What is required: Exactly as written, print the lines from the top of the listing through the line containing "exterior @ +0"; include no pictures.

Data segment:
-- Opening Marker --

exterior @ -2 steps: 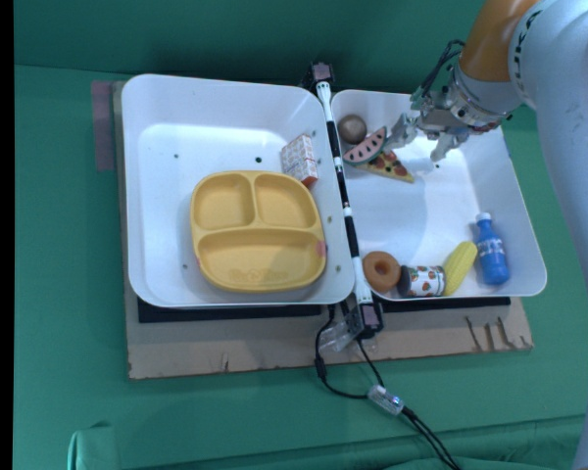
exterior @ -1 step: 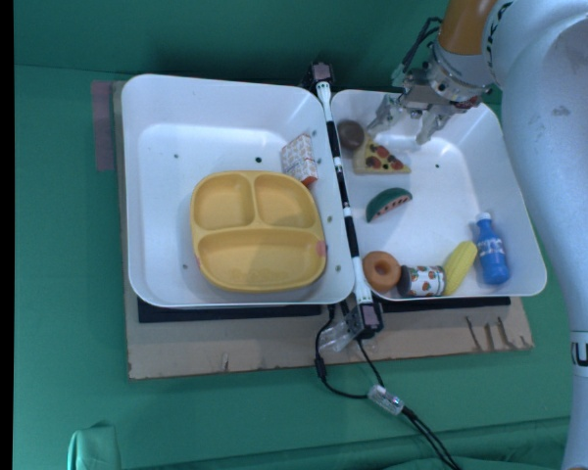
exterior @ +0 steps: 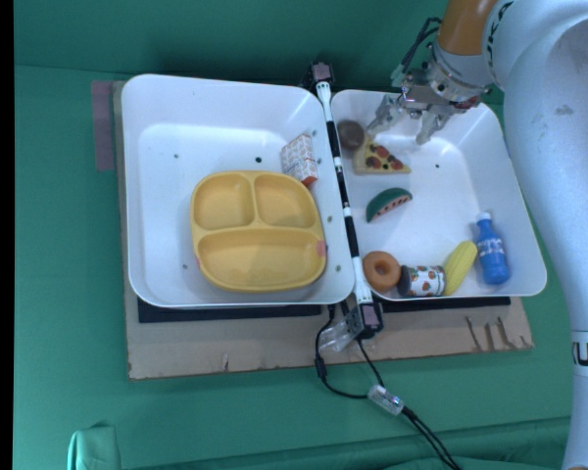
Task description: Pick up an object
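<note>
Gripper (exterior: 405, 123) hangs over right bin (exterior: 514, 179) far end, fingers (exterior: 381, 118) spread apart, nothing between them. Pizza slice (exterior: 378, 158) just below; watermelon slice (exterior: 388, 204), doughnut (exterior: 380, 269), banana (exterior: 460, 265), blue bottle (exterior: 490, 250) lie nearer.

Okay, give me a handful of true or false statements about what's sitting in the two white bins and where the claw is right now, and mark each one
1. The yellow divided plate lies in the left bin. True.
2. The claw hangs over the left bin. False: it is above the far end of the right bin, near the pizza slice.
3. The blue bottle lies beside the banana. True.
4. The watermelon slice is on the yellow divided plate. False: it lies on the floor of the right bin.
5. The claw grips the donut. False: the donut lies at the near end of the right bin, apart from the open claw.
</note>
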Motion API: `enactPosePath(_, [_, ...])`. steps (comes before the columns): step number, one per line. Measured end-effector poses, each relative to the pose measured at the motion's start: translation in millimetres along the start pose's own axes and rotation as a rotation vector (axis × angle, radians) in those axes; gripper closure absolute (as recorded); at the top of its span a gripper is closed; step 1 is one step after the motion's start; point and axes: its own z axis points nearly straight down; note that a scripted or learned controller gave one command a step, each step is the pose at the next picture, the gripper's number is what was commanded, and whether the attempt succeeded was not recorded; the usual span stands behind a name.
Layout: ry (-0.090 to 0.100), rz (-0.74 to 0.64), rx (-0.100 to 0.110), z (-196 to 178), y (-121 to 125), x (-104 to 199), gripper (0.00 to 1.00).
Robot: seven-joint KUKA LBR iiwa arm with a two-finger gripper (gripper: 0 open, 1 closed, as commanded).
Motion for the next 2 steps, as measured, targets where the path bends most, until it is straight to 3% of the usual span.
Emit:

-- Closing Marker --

Result for this exercise:
exterior @ -2 steps: 
exterior @ -1 step: 
exterior @ +0 steps: 

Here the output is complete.